Each resolution relates to only one agenda item, and a brief rationale or explanation for its inclusion in the ASM is provided. The Company does not include any additional and unannounced agenda item in the ASM if not disclosed prior to the ASM.

 

Appointment of Independent Party in cases of Mergers, Acquisitions or Takeovers

 

The Board delegates to Management the power and discretion to engage independent parties to evaluate the fairness of the transaction price for the acquisition or disposal of assets, which will depend on the size of the transaction, the jurisdiction(s) involved, and the availability and capacity of expertise in-house. Depending on the factors mentioned, Management then decides whether to engage an independent party to evaluate the fairness of the transaction price.

 

The Company has a deep bench of competent investment and finance experts who are capable of evaluating the fairness of the transaction price. The Chief Strategy Officer of the Company has a wealth of experience in management, investment banking, and private equity investing, including almost 38 years of experience in energy markets. Taking into account the size of the transaction and its overall effect on the Company’s businesses and positions, the entire transaction, including the transaction price, is presented to the Board for approval.

 

In 2018, the Company appointed Morgan Stanley as financial advisor to the Aboitiz Group in the acquisition of a 75% stake in Gold Coin Management Holdings Limited.

 

Policies and Practices to Encourage Effective Exercise of Ownership Rights

 

The Company strives to maintain a transparent and fair conduct of its annual and special shareholders’ meetings and ensures that accurate and timely information should be made available to the shareholders to enable them to make a sound judgment on all matters brought to their attention for consideration or approval. The Definitive Information Statement and the Aboitiz Integrated Annual Report, distributed prior to and during the ASM and available in the Company’s website, include the highlights and summary of the financial condition of the Company.

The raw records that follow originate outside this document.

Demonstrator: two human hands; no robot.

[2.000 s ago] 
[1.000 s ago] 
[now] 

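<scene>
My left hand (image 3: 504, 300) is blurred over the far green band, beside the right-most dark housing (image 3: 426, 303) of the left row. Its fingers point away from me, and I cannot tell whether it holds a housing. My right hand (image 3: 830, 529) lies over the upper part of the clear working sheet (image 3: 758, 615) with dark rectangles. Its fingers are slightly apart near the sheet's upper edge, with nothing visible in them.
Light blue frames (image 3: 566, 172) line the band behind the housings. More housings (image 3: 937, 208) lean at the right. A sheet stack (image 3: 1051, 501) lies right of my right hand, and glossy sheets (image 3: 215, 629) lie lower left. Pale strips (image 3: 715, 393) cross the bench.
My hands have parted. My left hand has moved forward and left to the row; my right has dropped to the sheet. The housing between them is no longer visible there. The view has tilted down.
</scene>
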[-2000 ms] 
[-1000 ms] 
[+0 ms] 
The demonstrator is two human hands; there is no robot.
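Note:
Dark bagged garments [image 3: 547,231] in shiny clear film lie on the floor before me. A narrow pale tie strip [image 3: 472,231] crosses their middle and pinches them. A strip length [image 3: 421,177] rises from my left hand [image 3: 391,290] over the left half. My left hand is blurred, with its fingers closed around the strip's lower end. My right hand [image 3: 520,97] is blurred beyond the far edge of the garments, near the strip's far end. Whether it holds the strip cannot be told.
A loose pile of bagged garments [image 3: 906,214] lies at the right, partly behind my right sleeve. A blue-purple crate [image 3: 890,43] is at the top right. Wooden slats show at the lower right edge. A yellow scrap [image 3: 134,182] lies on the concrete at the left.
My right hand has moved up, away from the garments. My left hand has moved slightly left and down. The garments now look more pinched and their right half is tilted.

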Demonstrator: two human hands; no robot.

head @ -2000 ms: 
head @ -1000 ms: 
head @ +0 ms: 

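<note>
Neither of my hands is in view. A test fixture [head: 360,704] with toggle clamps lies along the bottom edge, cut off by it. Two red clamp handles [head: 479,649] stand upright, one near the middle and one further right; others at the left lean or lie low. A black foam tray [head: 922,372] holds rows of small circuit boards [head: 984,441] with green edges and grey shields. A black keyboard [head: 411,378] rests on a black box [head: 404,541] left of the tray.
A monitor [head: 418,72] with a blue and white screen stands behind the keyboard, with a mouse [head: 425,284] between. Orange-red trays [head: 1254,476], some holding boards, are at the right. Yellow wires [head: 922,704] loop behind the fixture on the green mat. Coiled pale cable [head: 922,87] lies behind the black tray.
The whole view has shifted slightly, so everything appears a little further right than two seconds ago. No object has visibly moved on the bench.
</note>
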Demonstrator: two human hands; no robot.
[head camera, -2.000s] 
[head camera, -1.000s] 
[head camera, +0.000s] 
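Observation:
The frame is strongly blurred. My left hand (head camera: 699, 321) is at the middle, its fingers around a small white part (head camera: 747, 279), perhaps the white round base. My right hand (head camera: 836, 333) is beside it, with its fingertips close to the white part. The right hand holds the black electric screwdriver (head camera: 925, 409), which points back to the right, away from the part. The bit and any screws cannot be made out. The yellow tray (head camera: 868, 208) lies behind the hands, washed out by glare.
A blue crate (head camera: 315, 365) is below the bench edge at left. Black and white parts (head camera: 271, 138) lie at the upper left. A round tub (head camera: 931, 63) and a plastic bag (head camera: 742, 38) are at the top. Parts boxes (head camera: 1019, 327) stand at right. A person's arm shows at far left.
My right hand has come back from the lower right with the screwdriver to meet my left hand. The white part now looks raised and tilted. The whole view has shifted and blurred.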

The Definitive Information Statement filed with the PSE, PDEx and SEC is prepared with the objective of providing full and accurate and truthful information enabling stakeholders to make informed decisions. Shareholders are provided with individual profiles of new and returning directors, as well as a summary of the Board meeting attendance and performance record of its Directors. Agenda items are included in the notices and includes a rationale for each agenda item.

 

The Company continues to exert efforts to extend the communication channels between the Company and the institutional shareholders through its Investor Relations Office and to the nominee registered shareholders through the PCD Nominee Corporation. The Governance and Compliance team reach  out and provide copies of the notice and agenda of the ASM, sample proxy forms, and the Definitive Information Statement prior to the shareholders’ meeting for dissemination to the brokers to ensure that institutional investors are properly represented during the shareholders’ meeting.

 

As a matter of policy, the Company does not solicit proxies.